アノーラ(マイキー・マディソン)は客のイヴァン(マーク・エイデルシュテイン)に元日には休日料金をやんわり請求し、その後は前払いで一万五千ドルを受け取り一週間「彼女」となる。しかしベガスでのドライブスルーウェディングを境に「仕事」は「仕事じゃない」に変わる。そこへイヴァンの親の部下達がやってきて、これがおれ達の仕事だからと彼女の「仕事じゃない」をぶち壊す。洗礼式の途中で呼び出されたガルニクと翌日は妻が使う車を運転するトロン、そこに根の張っていない感のイゴール(ユーリー・ボリソフ)の三人はクビ怖さにイヴァンの友人の働く菓子屋やレストラン、交通係など他人の「仕事」をなぎ倒していく。こうした戯画的な描写が私には、セックスワーカーと彼らに共通する(とここではされている)心労を軽く扱っているように感じられ笑えなかった。

アノーラが自分の結婚につき「成人同士の同意に基づく対等な関係だ」と主張する時、彼女がルームメイトと住む高架脇の家と車での移動を挟んでのイヴァンの暮らす豪邸の鮮やかな対比が蘇り、そうだからこそこの主張がなされるべきなのだと思う。しかしそれならば主役は例えば清掃に来ていた女性でもいいわけで、同じ労働者でもセックスワーカーなのは「仕事」も「仕事じゃない」も傍から見れば似ていることの妙を利用するためのように思われてしまった。オープニング、暗がりで腰と尻をくねらせる女達の列には(訴えるつもりが例えなくとも)圧倒的な男と女の力の差が表れており、そこにセックスワーカーの辛苦の根もあるわけだけど、いつも思わせられるがショーン・ベイカーはそうしたことには無頓着である。イヴァンが検索してみれば?と教えるのは父の名だが母親ばかりが出張って来るのも、アノーラと同僚のダイアモンドの「嫉妬」なんて言葉の出てくる小競り合いも、「あえて」には見えない。

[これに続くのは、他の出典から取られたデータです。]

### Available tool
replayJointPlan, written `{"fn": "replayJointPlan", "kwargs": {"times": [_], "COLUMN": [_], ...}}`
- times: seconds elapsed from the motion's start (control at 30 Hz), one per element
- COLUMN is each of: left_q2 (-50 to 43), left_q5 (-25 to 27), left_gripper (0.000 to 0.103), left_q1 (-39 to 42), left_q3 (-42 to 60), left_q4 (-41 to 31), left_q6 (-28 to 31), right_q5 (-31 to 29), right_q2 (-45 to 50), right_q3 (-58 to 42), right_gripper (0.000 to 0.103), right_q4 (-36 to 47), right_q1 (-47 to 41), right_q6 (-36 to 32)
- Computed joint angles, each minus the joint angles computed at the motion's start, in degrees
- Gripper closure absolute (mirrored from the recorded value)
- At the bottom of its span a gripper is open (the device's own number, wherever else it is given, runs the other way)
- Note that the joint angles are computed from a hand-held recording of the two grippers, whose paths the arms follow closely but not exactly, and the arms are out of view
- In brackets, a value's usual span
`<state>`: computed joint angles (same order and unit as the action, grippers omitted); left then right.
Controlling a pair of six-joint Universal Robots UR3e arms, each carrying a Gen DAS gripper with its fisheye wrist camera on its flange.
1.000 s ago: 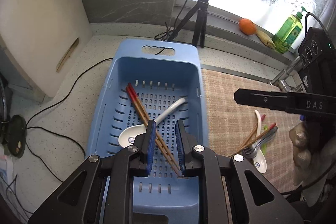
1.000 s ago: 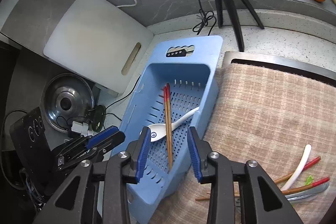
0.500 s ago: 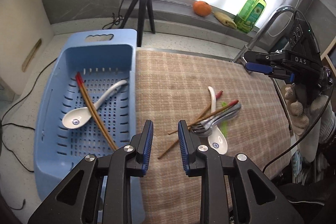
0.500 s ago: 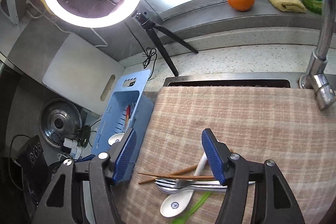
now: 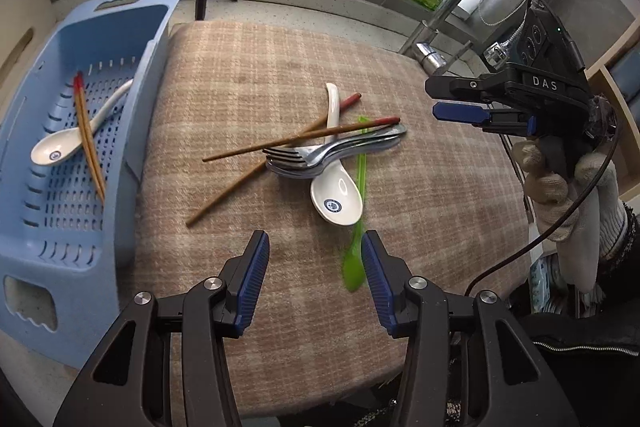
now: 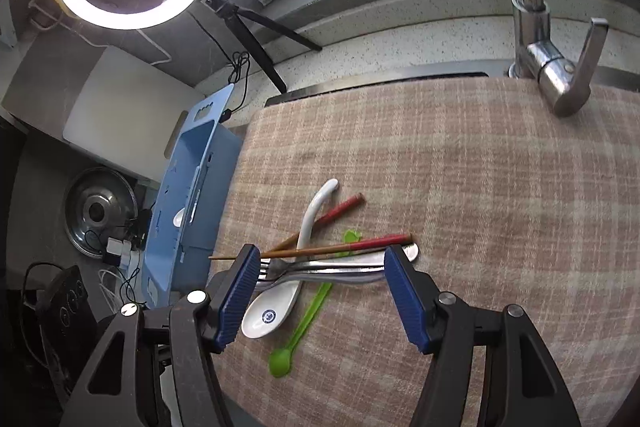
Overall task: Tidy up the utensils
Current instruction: 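Move the right tool back over the remaining utensils on the mat, then close the right gripper on the handle of the blue-logo white ceramic spoon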
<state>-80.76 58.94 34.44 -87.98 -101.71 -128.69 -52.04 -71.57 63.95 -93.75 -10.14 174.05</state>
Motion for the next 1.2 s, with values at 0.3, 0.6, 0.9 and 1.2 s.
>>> {"fn": "replayJointPlan", "kwargs": {"times": [0.3, 0.6, 0.9, 1.2], "left_q2": [2.3, -0.2, -4.6, -6.1], "left_q5": [1.9, 4.9, 8.0, 9.0], "left_gripper": [0.056, 0.056, 0.057, 0.063], "left_q1": [-2.9, -11.1, -16.0, -17.9], "left_q3": [-6.7, -9.0, -9.2, -9.9], "left_q4": [7.2, 18.9, 26.7, 30.7], "left_q6": [-6.0, -13.5, -19.1, -19.9], "right_q5": [2.6, 8.1, 7.5, 7.7], "right_q2": [1.3, 4.8, 9.7, 13.5], "right_q3": [1.3, 1.3, -3.6, -6.9], "right_gripper": [0.056, 0.07, 0.076, 0.076], "right_q4": [5.9, 9.5, 9.9, 11.4], "right_q1": [0.7, 2.3, 4.9, 6.1], "right_q6": [-3.5, -3.4, -3.3, -2.4]}}
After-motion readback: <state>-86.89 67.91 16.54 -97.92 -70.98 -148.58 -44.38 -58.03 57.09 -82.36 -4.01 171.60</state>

施術の際に脇に置かれたスマホの背面のAniに、なぜ彼女はアニーと名乗り呼ばせるのだろう、なぜこの映画のタイトルはAnoraなのだろうとずっと思っていたら、それをほどくのはイゴールの役目であった。世界で唯一アノーラの結婚に「おめでとう」を言った男、すなわち「仕事」に囚われていない、あるいは「仕事」と「仕事じゃない」が同居している男。映画の終わり、高架脇の家に戻ってきたアノーラは彼を相手に「仕事じゃない」ことをしようとするがかなわない。かなわなくても全然いいはずだけど、彼女には他の「仕事じゃない」がまだないのかもしれない。多分、これからそれを知るという物語なんだろう。